Miracle Mile evokes the fear its protagonist is feeling by making the experience of watching the movie congruent with Harry's plot arc. As he flails around looking for a loophole in the end of the world, you're flailing around trying to figure out what kind of movie this is and how to watch it. The normal plot components from a zombie movie—the vehicles, the weapons, the hyper-competent Denise Crosby—are shown and then taken away. Landa (Crosby) leaves our protagonist in the dust and Harry spends the rest of the movie trying to catch up with her. Of course, it doesn't work, and even if it did, it's far from clear that Landa will live much longer than Harry. This is the nightmare where you try things and none of them work.

It is also my personal nightmare. I grew up in the Los Angeles of this movie and my father's postcards: Wilshire Boulevard, Fairfax, the La Brea Tar Pits. It's a place of bright lights and high contrast: malls frosted in neon, sunsets and fountains. Film noir shows the corruption beneath this bright facade; Miracle Mile allows us to believe the facade, shows the blossoming of love, and then just blows it all up.

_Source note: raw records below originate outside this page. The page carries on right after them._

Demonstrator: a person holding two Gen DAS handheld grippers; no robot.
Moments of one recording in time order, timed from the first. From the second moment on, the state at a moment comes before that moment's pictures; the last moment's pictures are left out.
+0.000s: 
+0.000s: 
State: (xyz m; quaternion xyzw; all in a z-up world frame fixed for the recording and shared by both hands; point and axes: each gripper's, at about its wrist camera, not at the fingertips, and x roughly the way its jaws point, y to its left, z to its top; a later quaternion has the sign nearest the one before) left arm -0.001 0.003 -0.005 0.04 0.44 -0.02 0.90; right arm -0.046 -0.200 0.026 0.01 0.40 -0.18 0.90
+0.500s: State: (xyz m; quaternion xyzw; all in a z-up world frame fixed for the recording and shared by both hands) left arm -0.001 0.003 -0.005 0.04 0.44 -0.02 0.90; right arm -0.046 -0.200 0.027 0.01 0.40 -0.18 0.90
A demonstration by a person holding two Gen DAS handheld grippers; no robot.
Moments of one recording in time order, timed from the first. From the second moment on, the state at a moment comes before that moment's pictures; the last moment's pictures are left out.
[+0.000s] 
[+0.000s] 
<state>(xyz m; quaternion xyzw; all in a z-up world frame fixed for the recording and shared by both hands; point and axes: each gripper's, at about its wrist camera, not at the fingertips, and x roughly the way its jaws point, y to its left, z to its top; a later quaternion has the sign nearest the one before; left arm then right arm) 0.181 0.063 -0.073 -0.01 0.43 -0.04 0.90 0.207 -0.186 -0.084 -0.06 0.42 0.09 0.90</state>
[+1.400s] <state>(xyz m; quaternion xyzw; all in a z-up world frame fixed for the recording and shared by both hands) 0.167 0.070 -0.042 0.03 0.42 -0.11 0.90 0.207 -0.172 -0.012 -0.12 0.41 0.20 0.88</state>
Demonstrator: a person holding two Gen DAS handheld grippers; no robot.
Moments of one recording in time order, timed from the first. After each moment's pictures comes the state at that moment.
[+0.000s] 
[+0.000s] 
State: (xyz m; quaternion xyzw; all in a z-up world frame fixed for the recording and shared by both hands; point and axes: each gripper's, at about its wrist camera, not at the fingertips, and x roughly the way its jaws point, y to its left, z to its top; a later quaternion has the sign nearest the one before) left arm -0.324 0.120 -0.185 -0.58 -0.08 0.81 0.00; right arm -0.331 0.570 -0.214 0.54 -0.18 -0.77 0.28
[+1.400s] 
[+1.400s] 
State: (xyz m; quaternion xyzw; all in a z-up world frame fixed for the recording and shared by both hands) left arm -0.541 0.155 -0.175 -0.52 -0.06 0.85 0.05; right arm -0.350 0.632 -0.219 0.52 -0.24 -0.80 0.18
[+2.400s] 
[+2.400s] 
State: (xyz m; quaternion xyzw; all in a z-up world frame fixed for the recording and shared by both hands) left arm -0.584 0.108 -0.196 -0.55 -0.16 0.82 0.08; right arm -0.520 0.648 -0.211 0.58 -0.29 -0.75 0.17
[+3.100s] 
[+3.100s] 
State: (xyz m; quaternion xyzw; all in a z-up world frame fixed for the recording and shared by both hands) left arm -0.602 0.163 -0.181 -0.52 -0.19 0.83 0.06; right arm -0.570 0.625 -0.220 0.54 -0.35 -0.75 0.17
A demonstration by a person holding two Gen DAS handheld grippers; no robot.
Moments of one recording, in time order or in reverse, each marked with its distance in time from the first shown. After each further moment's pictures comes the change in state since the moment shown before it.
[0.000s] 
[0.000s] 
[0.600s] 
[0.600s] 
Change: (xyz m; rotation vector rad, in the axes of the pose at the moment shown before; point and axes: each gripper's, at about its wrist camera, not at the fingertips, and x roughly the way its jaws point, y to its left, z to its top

This is what to be afraid of in 1988, and now. This thing we've built could just go away, forever, in moments, for no reason at all. The bad things in other movies are just metaphors for this.

The worst part in Miracle Mile isn't even the nuclear explosions; those are the gravestone on a civilization that has already collapsed. It collapses in minutes, like, when Harry's in the bathroom or something. There's a pretty good comic miniseries called "Memetic" which covers the same ground but also introduces a lot of body horror, so YMMV.

In a normal emergency people will band together and help each other, but Miracle Mile says that in the apocalypse all bets are off. This Prisoner's Dilemma will not have any further iterations, so you might as well go out with one last Defect. Despite it all, a few people choose Cooperate. It does no good, but at least they die well. That's what passes for hope in this movie.